3. A method for actively increasing the maximum deformation of the elastic element of the shock-absorbing transmission unit during gear shifting, according to claim 2, in a multi-speed transmission of an electric vehicle, characterized in that: The coupling has at least one rigid transmission unit that can bear the maximum torque of the system and one damping transmission unit that does not need to bear the maximum torque of the system. When shifting gears, the maximum clearance of the rigid contact surfaces of the two half-couplings of the rigid transmission unit is actively changed, which increases the maximum deformation of the elastic device of the damping transmission unit.

4. A method for actively changing the maximum clearance between the rigid contact surfaces of the two half-couplings of a rigid transmission unit during gear shifting, according to claim 3, of a shock-absorbing coupling on a multi-speed transmission of an electric vehicle, characterized in that: A set of clearance adjustment blocks is added between the rigid contact surfaces of the two half-couplings of the rigid transmission unit.
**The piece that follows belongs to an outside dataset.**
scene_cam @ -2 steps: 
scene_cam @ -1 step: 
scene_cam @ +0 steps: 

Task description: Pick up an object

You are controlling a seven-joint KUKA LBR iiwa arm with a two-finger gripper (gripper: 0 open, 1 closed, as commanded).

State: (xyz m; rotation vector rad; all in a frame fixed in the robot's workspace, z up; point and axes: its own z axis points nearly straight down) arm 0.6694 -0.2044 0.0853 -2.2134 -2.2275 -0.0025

5. A method for using the clearance adjusting block of the rigid transmission unit during gear shifting in a shock-absorbing coupling for a multi-speed transmission of an electric vehicle according to claim 4, characterized in that: The gap adjustment block is a long strip that is thin at one end and thick at the other, with a sloping transition in the middle. When the drive motor is working normally, the thick end of the gap adjustment block is inserted between the rigid contact surfaces of the two half-couplings of the rigid transmission unit. When shifting gears, the thin end moves to the rigid contact surfaces of the two half-couplings of the rigid transmission unit.